[Work to complete]
From the first line of the data below through the line holding "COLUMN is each", write out each line exactly as it stands.

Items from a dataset
# # # # #
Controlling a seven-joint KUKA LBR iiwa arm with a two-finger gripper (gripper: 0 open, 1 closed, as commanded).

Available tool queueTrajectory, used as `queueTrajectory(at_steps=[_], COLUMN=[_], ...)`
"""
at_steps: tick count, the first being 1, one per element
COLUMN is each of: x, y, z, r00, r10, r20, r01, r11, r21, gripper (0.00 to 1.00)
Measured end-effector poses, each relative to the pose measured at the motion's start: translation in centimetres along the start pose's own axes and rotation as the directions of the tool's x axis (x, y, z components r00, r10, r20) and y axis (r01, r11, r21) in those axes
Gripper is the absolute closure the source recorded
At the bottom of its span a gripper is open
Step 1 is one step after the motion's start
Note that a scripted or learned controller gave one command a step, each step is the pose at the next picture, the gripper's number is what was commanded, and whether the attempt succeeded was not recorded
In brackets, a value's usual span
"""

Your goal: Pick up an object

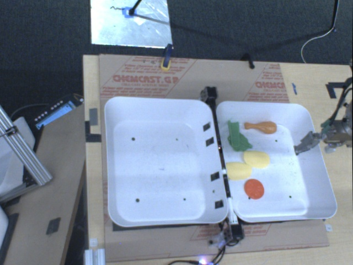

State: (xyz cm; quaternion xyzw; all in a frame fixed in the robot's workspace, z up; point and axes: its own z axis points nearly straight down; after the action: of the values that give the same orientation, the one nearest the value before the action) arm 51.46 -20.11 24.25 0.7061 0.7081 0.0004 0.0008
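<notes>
Start at the right edge of your view, where the gripper [306, 143] reaches in over the right rim of the right bin [317, 186]. You see a grey finger slanting down and to the left, its tip just inside the bin wall, with the darker wrist body behind it. Whether the fingers are spread or closed you cannot tell from this angle; the piece is small and somewhat blurred. Nothing shows between them.

Moving inward, you find 5 objects grouped in the left half of that bin, well apart from the gripper. Nearest the top is an orange-brown drumstick shape [261, 127], lying roughly level. Just left of it sits a green toy [238, 138], close to the divider between the bins. Below those, 2 yellow pieces [256, 159] lie side by side and appear to touch, the lower-left yellow one [238, 171] near the bin's left wall. Below them rests a flat red-orange disc [254, 189].

Further left, the left bin [116, 148] sits against the right one, joined along a dark hinge strip [219, 159]. Both rest on a cardboard sheet [138, 77] printed with red lettering.
</notes>
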Motion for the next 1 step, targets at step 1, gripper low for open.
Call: queueTrajectory(at_steps=[1], x=[-0.02], y=[0.10], z=[-1.13], r00=[1.000], r10=[-0.004], r20=[0.001], r01=[0.004], r11=[1.000], r21=[-0.004], gripper=[1.00])
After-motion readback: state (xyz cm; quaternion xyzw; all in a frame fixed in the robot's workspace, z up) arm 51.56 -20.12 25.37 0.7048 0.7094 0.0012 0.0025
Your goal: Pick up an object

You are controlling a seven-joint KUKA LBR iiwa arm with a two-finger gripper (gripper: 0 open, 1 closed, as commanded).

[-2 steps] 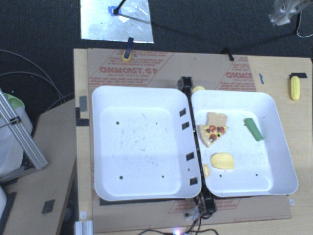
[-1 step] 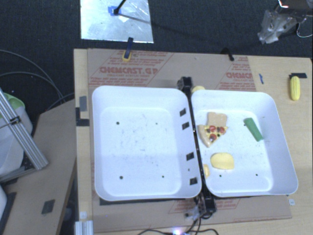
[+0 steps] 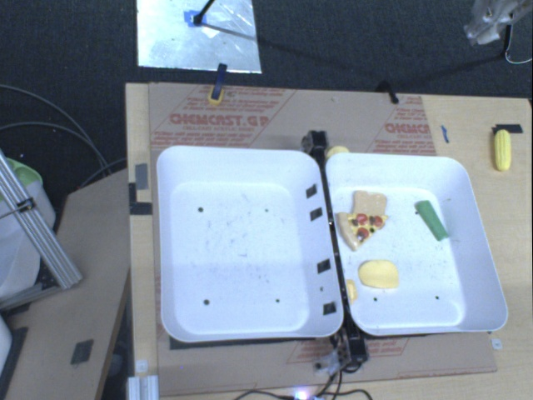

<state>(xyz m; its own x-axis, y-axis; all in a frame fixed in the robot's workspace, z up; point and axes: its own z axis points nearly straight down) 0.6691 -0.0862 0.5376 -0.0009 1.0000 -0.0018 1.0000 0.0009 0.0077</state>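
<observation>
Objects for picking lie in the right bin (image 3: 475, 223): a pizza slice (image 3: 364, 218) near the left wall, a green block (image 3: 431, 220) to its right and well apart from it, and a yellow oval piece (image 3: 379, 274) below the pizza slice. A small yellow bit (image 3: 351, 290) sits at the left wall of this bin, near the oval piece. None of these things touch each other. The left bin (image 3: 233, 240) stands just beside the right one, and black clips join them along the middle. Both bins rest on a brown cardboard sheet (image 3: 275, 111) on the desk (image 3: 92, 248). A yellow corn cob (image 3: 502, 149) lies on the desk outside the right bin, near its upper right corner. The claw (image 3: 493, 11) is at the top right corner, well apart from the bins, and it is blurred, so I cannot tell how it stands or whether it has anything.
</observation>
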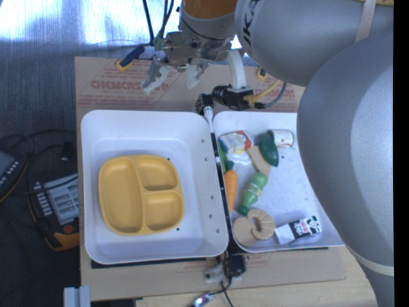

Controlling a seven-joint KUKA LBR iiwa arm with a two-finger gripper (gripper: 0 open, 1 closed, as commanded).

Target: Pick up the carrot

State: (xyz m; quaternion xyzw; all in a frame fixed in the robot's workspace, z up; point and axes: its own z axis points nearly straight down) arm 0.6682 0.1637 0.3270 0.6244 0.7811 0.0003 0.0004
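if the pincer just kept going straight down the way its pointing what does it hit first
Most likely the cardboard sheet under the bins. The pincer hangs open beyond the far rim of the left bin, well away from the carrot in the right bin. Its height is hard to judge from one view.

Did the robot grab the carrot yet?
Not yet. Done: nothing so far. The carrot lies in the right bin by its left wall, beside a green bottle. In hand: nothing; the gripper hangs open above the bench past the bins' far edge. Left: move over the carrot, go down, close on it and lift.
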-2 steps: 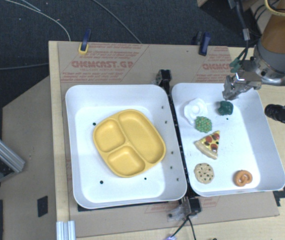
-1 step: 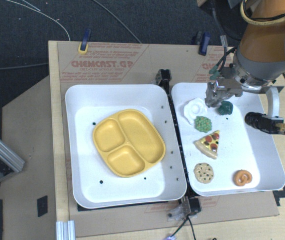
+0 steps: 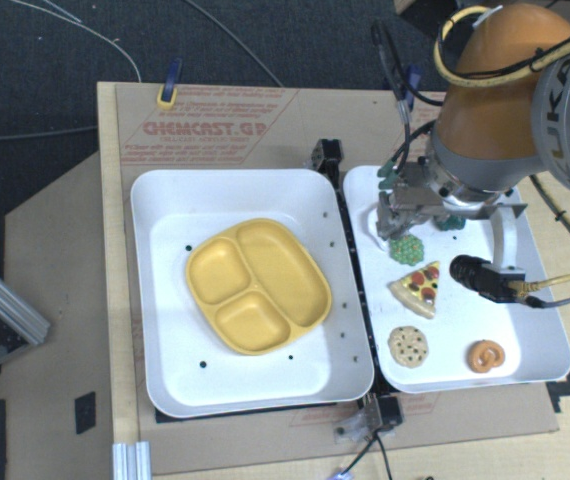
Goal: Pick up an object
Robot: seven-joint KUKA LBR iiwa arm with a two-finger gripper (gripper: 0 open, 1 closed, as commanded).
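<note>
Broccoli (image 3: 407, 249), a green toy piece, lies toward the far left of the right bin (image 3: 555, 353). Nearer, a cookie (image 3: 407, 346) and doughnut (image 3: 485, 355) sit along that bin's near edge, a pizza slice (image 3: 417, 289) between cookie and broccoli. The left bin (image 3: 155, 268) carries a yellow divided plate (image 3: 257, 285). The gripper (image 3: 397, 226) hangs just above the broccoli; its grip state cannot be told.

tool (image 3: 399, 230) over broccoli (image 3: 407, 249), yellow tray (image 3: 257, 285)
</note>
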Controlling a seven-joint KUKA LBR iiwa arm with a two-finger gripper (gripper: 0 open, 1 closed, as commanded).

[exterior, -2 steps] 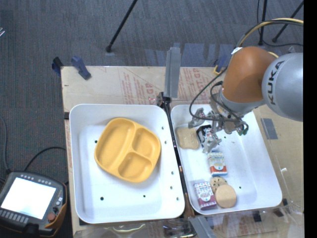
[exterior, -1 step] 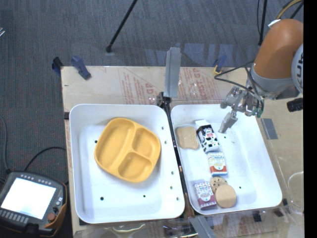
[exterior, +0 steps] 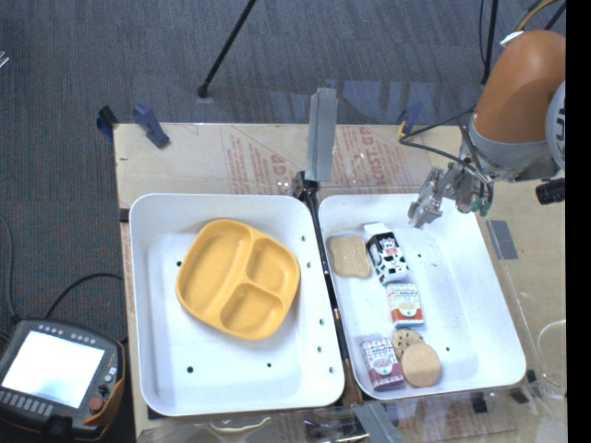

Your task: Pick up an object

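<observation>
My gripper point(exterior: 427, 212) hangs over the far edge of the right bin point(exterior: 480, 330), above and to the right of the objects, with nothing between its fingers, which stand apart. In the right bin lie a tan slice of bread point(exterior: 348, 257), a black-and-white milk carton point(exterior: 387, 255), a small red-and-white carton point(exterior: 404, 304), a red packet point(exterior: 379, 361), a chocolate-chip cookie point(exterior: 404, 340) and a round tan biscuit point(exterior: 421, 366). A yellow divided plate point(exterior: 239, 278) rests in the left bin point(exterior: 157, 340).
A grey upright post point(exterior: 321, 141) stands behind the seam between the bins. A teach pendant point(exterior: 55, 377) lies on the floor at lower left. A tripod leg point(exterior: 231, 35) crosses the carpet at the back. Bare bin floor lies right of the cartons.
</observation>
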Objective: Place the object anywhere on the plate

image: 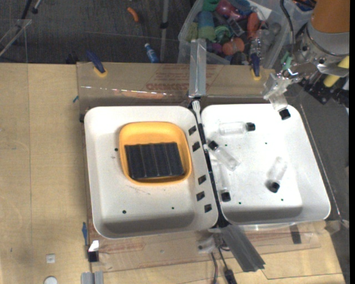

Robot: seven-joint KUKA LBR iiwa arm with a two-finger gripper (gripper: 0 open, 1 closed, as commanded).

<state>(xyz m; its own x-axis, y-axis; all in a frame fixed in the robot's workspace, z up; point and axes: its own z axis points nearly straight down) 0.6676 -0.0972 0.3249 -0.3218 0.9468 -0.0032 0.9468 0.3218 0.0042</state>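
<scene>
From where I stood, the gripper [287, 71] hung over the far right corner of the right bin [314, 166]. It was tangled in glare and cabling, so I could not tell whether it was open or closed. Just below it, a clear vial [275, 90] lay tilted across the bin's far rim, with its black cap [284, 114] pointing down into the bin. It seemed to be the object meant for the plate. The vial was close under the tool, perhaps touching it, but I could not make out a grasp.

Three more clear vials lay on the right bin's floor: one [235, 128] near the far side, one [224, 157] beside the divider, and one [276, 168] towards the near right. Above the tool the arm's orange band [333, 16] rose out of the top right corner.

The yellow plate [152, 128] sat in the left bin [105, 177], well apart from the gripper. A dark ribbed slab [154, 160] covered most of its middle.

To my eye the pick was not yet settled. To do it well, I judged the vial should be taken across its body rather than at the slippery cap end. It should then be lifted high enough to clear both rims and the row of black tabs [198, 163] along the divider. Finally it should be carried left and set down low, on the slab or the bare yellow margin, so that the round vial does not roll off.
</scene>
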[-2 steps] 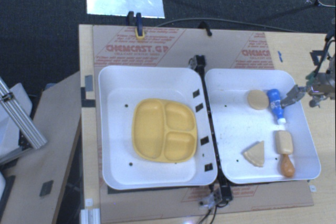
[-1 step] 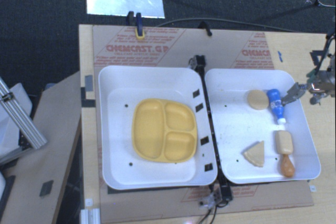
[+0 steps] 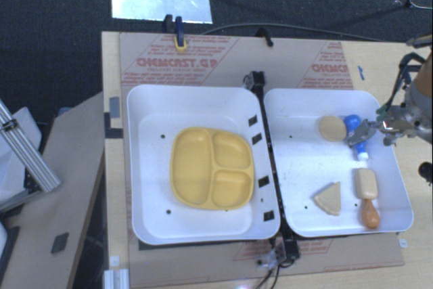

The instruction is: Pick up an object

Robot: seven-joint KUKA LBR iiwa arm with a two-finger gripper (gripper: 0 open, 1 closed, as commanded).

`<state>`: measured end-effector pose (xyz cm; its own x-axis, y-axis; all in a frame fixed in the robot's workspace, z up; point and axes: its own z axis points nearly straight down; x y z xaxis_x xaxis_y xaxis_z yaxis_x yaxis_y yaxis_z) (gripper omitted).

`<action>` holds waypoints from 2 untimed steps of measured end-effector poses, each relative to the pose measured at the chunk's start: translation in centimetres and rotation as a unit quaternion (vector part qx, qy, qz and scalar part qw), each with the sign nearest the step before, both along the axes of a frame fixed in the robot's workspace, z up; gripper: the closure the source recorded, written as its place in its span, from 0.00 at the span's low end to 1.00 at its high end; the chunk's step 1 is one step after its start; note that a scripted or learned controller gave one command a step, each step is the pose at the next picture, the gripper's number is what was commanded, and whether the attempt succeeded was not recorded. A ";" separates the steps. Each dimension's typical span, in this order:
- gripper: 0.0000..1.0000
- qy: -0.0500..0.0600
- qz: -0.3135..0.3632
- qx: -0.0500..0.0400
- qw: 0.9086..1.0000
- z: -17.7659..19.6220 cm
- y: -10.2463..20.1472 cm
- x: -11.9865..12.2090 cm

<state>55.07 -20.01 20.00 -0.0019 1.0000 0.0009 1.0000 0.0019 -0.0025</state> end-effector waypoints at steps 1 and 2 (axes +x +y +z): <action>0.00 0.000 0.000 0.000 1.000 -6.2 -0.5 0.0; 0.00 0.000 0.000 0.000 1.000 -11.4 -0.4 0.0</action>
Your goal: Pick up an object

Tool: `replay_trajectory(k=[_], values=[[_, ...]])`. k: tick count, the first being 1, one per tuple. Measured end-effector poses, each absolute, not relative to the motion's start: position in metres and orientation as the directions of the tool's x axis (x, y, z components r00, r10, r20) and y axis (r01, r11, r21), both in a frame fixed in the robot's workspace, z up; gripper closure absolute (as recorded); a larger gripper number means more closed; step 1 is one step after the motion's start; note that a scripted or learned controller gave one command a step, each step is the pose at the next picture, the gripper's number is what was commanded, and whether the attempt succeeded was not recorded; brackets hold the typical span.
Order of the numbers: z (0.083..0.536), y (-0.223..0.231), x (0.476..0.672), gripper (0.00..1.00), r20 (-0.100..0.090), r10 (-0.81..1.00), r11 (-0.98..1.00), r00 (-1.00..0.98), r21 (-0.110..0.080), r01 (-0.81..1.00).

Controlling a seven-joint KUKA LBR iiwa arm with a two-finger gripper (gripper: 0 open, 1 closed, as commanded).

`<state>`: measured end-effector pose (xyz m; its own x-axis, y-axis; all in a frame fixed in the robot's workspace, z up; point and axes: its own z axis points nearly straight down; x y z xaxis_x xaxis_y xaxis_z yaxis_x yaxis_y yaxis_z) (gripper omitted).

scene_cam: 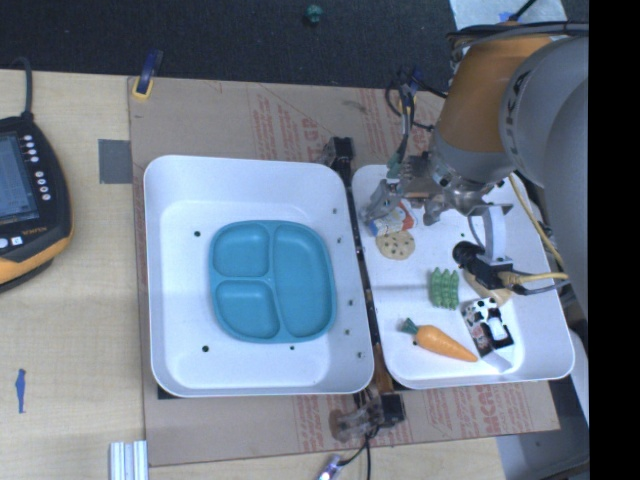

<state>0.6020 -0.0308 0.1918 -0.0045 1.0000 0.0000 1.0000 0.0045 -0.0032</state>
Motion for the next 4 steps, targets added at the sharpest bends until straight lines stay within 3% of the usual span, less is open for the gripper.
replay_trajectory(k=[1, 2, 3, 4], values=[[0.178, -0.098, 0.585, 0.0, 0.0, 1.0, 0.001, -0.001, -0.004, 1.0], [0.133, -0.14, 0.54, 0.0, -0.001, 1.0, 0.004, -0.004, -0.004, 1.0], [0.091, -0.127, 0.549, 0.0, 0.001, 1.0, 0.006, -0.006, -0.007, 1.0], [0.101, -0.128, 0.549, 1.0, 0.001, 1.0, 0.008, -0.008, -0.007, 1.0]])
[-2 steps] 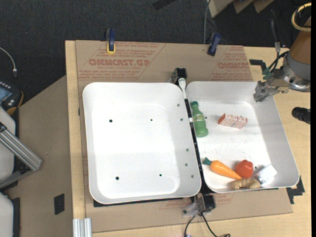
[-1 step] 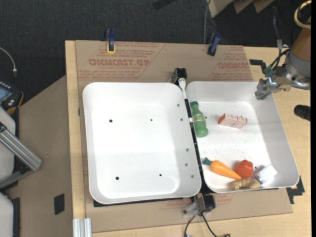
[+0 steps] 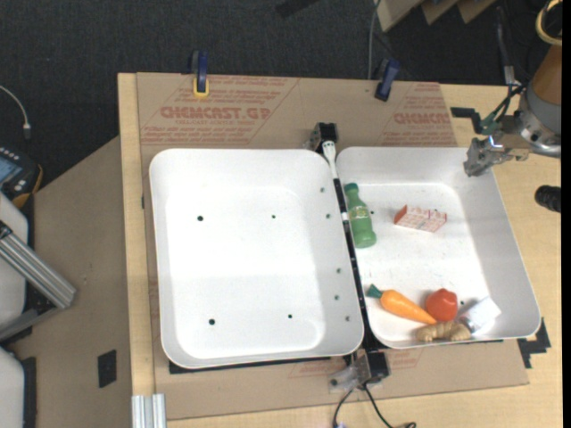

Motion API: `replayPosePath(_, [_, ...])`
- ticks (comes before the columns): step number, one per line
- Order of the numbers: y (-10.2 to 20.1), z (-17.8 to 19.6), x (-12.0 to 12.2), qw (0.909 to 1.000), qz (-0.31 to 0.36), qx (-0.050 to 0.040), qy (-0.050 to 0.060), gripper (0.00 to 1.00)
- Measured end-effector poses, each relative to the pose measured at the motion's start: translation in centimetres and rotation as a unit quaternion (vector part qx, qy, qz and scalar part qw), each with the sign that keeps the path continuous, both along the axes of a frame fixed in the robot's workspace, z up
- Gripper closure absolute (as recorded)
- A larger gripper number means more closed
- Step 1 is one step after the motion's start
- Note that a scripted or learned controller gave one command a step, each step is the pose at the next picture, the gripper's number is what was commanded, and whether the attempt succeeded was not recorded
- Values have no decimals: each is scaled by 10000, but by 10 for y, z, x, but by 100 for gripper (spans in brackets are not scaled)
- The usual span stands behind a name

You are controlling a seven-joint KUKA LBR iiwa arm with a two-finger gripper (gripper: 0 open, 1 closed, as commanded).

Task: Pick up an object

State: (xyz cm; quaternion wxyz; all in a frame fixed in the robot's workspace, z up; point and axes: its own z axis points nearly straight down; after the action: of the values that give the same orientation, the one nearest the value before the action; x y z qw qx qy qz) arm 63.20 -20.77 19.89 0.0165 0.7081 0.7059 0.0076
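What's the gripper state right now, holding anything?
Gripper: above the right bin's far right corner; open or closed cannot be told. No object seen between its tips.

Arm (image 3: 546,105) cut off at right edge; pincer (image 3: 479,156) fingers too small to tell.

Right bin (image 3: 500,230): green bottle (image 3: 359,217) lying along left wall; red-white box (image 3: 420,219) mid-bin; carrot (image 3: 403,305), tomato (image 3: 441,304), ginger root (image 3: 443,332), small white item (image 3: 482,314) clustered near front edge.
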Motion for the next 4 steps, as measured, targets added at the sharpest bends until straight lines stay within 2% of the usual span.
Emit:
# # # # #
[Response for this exercise]
Controlling a seven-joint KUKA LBR iiwa arm with a two-finger gripper (gripper: 0 open, 1 closed, as commanded).

Available tool queueTrajectory, used as `queueTrajectory(at_steps=[_], COLUMN=[_], ...)`
"""
at_steps: tick count, the first being 1, one per element
COLUMN is each of: x, y, z, r00, r10, r20, r01, r11, r21, gripper (0.00 to 1.00)

Nothing else remains to be done for this exercise.